Melakukan operasi pasar besar-besaran dan keputusan untuk melakukan impor beras harus diberlakukan hati-hati agar hasilnya tidak kontraproduktif. Perlu kita sadari bahwa kenaikan harga beras yang tak kunjung tertangani kemungkinan akan berpotensi memicu munculnya rentetan efek domino yang memengaruhi kenaikan harga kebutuhan pokok lain.
Kegagalan untuk segera meredam kenaikan harga beras, yang dikhawatirkan bukan hanya berpotensi memicu munculnya ulah spekulan dan panic buying yang makin menggila, melainkan tidak kalah berbahaya ialah munculnya rentetan efek samping yang memicu munculnya kenaikan harga berbagai barang kebutuhan pokok lain, seperti harga cabai, telur, dan lain-lain yang pelan-pelan juga ikut terkerek naik.

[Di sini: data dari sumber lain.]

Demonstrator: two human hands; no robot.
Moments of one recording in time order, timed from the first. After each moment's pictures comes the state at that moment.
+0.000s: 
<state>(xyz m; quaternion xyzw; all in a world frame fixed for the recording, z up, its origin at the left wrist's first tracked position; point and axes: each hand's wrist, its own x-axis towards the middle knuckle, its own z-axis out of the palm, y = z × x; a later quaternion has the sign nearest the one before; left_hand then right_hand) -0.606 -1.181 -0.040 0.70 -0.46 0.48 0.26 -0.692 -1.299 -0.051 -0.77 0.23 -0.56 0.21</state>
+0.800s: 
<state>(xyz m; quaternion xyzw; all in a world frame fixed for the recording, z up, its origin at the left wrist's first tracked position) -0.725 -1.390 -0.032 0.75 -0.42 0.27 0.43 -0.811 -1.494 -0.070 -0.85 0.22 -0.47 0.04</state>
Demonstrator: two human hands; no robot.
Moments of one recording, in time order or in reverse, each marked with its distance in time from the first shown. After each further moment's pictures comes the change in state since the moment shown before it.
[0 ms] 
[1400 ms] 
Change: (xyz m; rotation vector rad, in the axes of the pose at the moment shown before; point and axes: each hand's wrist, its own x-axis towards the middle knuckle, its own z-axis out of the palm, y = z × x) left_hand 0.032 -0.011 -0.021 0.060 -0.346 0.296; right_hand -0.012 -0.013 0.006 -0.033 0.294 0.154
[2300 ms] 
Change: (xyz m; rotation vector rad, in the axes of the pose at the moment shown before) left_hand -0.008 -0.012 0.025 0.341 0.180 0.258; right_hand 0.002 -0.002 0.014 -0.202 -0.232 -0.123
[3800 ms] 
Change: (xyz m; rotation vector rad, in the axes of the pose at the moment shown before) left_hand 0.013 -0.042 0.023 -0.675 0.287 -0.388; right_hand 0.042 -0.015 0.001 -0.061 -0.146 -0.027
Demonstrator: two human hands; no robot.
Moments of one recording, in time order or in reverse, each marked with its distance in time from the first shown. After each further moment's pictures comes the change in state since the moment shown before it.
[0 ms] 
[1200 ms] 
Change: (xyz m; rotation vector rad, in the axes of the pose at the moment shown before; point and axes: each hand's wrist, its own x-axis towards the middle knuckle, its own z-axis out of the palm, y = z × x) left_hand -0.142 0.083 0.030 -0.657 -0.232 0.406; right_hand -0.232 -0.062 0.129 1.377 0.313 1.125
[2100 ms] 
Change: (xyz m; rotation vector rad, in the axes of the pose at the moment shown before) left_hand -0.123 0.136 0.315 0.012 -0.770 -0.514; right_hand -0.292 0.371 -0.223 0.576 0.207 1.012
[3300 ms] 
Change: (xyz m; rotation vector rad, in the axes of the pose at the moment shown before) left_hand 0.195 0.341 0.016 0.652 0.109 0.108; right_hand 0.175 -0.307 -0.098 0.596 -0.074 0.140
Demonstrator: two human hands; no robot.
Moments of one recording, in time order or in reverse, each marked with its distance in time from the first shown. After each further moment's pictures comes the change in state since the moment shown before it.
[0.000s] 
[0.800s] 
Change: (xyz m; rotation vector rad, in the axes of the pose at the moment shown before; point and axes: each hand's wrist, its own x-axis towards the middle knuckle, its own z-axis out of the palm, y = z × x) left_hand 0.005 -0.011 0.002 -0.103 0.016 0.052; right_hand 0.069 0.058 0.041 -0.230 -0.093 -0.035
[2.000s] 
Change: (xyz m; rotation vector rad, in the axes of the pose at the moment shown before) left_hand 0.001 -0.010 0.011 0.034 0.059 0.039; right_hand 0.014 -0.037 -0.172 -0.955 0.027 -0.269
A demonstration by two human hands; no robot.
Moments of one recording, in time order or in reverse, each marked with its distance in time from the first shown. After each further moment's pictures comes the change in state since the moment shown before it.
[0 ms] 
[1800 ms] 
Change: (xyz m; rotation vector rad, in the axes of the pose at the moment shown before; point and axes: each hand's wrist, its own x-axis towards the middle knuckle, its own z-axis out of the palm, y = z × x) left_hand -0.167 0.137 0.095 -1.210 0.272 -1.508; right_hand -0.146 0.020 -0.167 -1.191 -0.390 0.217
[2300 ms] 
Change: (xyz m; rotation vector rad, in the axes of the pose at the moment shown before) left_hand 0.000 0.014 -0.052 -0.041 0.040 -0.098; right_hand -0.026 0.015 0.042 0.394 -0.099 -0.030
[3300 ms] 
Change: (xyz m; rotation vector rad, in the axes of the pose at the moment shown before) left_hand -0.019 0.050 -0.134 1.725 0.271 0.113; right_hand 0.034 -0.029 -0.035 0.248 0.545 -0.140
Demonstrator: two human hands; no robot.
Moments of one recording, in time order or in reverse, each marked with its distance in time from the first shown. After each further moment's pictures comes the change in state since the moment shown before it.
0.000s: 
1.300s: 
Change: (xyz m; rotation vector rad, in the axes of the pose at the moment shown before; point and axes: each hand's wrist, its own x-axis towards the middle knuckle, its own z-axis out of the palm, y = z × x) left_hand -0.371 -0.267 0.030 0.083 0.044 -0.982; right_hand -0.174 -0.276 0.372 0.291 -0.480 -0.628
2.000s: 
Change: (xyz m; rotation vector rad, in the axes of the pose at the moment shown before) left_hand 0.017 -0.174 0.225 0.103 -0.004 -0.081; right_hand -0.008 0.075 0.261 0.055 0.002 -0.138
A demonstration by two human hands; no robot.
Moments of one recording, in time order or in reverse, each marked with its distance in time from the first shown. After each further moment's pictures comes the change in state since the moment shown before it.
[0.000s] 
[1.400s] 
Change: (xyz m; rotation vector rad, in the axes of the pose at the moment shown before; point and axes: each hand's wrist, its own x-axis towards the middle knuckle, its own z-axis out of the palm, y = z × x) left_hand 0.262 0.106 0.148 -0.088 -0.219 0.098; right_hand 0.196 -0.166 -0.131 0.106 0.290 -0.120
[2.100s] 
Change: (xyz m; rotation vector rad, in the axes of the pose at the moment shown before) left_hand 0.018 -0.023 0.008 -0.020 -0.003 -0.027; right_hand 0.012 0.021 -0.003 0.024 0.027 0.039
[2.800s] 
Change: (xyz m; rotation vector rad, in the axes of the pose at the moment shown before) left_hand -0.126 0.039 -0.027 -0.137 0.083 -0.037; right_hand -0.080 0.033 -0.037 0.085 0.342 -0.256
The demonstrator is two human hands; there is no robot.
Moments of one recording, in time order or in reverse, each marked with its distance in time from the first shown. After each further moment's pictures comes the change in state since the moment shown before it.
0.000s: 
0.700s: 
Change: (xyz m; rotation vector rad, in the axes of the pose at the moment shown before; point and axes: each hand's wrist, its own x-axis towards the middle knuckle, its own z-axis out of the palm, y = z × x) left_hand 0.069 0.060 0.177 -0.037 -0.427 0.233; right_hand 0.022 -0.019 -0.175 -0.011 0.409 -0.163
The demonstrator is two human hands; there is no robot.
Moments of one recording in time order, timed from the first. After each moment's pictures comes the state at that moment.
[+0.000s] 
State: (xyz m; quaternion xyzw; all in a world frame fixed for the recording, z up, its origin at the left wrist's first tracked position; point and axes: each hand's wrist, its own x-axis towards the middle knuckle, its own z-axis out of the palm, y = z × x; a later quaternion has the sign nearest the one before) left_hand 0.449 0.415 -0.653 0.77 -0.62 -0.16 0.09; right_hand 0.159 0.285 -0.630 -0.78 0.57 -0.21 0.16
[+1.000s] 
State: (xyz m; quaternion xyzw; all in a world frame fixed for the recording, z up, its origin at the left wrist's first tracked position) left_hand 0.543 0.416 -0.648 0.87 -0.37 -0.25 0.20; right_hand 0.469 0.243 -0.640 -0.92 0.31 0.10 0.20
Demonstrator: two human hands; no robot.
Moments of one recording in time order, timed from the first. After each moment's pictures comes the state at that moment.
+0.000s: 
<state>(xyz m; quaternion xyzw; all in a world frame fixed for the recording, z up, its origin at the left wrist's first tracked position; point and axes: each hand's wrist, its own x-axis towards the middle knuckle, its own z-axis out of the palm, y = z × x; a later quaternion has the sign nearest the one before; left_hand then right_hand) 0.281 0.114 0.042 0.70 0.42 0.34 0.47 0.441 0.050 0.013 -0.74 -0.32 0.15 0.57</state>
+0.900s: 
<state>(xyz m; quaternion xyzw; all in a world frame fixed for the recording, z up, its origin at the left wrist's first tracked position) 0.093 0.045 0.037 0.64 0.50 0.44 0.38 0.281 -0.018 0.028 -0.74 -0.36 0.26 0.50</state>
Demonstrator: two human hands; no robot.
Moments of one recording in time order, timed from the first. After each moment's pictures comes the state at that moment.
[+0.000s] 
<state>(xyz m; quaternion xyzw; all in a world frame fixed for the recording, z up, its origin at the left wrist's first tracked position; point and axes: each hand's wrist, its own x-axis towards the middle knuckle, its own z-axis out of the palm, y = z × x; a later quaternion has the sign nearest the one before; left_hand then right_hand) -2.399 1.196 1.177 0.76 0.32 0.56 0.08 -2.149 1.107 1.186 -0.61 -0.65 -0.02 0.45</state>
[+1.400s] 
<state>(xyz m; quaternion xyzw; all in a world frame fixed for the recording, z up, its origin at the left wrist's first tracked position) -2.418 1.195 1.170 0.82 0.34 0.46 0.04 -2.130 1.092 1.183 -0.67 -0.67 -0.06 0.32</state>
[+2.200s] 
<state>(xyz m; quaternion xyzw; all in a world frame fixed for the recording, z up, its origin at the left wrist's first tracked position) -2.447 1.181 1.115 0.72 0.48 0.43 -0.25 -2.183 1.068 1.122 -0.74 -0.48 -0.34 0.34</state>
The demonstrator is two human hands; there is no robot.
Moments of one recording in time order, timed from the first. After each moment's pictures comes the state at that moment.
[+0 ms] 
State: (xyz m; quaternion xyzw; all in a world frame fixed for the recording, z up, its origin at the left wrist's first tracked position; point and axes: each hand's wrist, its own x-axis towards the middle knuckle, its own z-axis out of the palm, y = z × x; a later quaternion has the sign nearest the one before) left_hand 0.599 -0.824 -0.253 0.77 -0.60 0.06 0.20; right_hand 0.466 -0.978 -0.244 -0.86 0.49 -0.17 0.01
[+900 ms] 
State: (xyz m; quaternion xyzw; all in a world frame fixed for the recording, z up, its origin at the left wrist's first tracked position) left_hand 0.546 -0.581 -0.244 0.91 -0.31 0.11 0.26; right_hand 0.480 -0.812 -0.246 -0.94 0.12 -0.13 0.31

Saat ini pemerintah benar-benar perlu melakukan evaluasi yang komprehensif tentang faktor penyebab kenaikan harga beras. Tragedi kenaikan harga beras di awal 2018 disebut-sebut sebagai sejarah terburuk pengadaan bahan pokok nasional. Lebih dari sekadar jalan keluar yang pragmatis, seperti mengimpor beras dari luar, yang dibutuhkan sesungguhnya ialah perencanaan yang matang dan bagaimana membangun sistem distribusi beras yang berpihak kepada petani.